AIM OF THE EXERCISE — Once you reach the line containing "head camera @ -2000" in the data below, restate each line word for word up to and including the one containing "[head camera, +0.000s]".
┌──
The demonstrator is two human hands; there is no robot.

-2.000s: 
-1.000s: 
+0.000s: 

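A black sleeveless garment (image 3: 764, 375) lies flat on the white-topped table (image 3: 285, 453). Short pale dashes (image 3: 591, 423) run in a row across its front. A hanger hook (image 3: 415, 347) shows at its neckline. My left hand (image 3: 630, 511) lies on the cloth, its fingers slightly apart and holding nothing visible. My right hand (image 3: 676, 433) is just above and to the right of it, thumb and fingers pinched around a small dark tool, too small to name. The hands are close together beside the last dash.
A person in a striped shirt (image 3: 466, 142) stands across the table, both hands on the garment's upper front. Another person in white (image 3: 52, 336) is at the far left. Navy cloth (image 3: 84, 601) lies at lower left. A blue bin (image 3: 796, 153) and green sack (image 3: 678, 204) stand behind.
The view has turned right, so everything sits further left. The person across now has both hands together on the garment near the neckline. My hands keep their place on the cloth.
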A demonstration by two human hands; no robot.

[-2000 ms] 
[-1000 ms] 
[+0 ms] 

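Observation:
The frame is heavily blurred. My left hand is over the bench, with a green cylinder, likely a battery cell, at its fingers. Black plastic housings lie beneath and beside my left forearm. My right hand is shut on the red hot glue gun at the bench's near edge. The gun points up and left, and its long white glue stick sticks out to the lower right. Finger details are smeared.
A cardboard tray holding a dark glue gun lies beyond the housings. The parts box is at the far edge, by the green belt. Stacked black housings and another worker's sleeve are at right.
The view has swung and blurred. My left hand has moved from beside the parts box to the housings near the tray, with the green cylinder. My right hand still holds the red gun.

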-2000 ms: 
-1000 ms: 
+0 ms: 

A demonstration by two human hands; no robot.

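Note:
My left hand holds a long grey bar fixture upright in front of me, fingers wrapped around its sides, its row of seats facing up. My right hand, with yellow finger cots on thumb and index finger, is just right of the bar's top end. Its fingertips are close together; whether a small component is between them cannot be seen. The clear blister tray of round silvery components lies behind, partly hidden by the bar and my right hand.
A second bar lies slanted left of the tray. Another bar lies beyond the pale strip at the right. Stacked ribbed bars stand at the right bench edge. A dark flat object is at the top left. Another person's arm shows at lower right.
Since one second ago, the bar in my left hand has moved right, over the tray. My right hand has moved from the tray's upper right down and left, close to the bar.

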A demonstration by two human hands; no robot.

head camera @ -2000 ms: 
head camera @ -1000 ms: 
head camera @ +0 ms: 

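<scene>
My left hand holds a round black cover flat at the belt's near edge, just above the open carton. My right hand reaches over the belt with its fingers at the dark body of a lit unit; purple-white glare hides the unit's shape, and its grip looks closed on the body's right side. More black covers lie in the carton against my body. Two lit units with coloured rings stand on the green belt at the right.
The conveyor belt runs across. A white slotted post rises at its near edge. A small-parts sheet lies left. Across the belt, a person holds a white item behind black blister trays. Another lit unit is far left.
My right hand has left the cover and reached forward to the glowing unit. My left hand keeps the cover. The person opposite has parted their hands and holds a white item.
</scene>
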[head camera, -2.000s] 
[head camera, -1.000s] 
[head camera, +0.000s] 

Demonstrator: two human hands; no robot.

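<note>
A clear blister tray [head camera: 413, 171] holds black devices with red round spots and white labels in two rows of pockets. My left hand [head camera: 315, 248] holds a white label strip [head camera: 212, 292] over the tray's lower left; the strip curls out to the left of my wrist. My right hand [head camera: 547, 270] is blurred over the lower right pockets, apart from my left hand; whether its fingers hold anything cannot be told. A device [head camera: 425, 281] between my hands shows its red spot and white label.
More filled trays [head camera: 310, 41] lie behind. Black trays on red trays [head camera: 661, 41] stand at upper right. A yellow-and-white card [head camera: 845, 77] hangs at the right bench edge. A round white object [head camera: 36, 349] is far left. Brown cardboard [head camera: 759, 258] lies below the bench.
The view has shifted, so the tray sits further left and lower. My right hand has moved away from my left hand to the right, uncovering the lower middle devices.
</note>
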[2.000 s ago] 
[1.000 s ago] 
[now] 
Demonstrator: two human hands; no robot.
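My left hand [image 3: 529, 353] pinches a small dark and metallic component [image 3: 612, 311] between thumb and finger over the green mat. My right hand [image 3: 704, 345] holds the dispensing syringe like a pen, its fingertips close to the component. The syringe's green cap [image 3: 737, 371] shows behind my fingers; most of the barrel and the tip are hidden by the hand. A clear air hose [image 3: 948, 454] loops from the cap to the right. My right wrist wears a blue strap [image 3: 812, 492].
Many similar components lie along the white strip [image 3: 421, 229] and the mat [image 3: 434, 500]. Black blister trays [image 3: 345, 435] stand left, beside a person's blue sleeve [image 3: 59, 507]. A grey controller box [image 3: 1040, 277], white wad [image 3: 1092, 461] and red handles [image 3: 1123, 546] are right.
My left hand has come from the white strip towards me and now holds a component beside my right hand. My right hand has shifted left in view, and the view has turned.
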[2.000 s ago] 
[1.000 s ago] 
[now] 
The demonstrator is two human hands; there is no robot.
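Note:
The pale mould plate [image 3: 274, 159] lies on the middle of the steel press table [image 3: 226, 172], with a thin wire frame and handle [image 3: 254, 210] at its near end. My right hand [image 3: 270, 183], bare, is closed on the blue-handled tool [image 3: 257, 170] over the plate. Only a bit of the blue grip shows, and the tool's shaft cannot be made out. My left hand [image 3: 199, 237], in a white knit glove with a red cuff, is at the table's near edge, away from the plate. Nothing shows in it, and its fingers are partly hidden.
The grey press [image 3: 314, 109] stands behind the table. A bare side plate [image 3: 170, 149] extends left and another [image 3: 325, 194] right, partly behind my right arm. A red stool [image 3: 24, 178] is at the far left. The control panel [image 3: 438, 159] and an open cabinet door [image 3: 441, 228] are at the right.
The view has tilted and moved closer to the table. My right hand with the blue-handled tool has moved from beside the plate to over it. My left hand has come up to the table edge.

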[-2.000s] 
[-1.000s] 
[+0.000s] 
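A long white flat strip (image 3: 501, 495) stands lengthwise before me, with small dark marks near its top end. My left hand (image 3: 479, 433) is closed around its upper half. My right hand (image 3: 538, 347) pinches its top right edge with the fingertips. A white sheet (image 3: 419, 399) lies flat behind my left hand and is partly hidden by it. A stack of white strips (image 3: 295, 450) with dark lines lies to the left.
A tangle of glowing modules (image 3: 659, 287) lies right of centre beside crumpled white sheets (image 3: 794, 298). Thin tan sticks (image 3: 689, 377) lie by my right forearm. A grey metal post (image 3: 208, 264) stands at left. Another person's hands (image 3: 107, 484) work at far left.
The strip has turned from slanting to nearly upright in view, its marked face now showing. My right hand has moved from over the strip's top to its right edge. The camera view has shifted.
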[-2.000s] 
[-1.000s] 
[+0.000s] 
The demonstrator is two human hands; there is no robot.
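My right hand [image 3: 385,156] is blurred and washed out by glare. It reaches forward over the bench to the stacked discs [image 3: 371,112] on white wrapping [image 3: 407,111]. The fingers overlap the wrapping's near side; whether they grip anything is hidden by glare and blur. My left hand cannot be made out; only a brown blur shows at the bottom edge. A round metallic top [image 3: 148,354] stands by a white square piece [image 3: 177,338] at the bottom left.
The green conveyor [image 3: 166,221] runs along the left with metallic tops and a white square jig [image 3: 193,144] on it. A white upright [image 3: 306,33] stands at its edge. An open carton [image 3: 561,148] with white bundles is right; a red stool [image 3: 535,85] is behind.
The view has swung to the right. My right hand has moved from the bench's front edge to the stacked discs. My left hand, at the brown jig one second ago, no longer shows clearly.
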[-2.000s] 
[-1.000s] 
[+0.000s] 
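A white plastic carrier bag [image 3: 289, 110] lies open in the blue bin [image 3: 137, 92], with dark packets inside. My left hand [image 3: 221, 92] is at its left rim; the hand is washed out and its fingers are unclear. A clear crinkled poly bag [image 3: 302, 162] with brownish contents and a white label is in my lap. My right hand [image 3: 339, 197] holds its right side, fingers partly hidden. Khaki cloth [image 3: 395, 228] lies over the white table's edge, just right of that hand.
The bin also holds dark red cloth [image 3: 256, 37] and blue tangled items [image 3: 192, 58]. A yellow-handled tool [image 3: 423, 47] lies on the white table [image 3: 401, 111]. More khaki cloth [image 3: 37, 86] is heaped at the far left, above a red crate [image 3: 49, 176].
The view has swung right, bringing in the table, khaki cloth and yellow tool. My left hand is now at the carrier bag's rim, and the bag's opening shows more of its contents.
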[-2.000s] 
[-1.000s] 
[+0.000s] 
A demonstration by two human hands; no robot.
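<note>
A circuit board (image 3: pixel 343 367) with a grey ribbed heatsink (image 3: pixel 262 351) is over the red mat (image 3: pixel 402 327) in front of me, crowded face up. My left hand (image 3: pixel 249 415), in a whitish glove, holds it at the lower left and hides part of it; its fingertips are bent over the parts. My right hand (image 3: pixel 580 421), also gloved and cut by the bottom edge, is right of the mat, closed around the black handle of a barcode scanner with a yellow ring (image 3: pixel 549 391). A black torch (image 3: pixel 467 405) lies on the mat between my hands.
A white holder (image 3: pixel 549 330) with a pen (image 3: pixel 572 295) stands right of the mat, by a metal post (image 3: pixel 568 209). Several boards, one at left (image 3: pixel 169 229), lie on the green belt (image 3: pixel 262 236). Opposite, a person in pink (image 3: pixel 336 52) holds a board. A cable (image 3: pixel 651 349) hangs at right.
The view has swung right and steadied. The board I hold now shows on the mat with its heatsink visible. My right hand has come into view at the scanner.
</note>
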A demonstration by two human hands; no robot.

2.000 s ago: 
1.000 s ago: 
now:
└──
SOLUTION TO THE PROBLEM —
head camera @ -2000 ms: 
head camera @ -1000 ms: 
head camera @ +0 ms: 

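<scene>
My left hand holds a round black cover flat at the belt's near edge, just above the open carton. My right hand reaches over the belt with its fingers at the dark body of a lit unit; purple-white glare hides the unit's shape, and its grip looks closed on the body's right side. More black covers lie in the carton against my body. Two lit units with coloured rings stand on the green belt at the right.
The conveyor belt runs across. A white slotted post rises at its near edge. A small-parts sheet lies left. Across the belt, a person holds a white item behind black blister trays. Another lit unit is far left.
My right hand has left the cover and reached forward to the glowing unit. My left hand keeps the cover. The person opposite has parted their hands and holds a white item.
</scene>
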[head camera, -2.000s] 
[head camera, -1.000s] 
[head camera, +0.000s] 

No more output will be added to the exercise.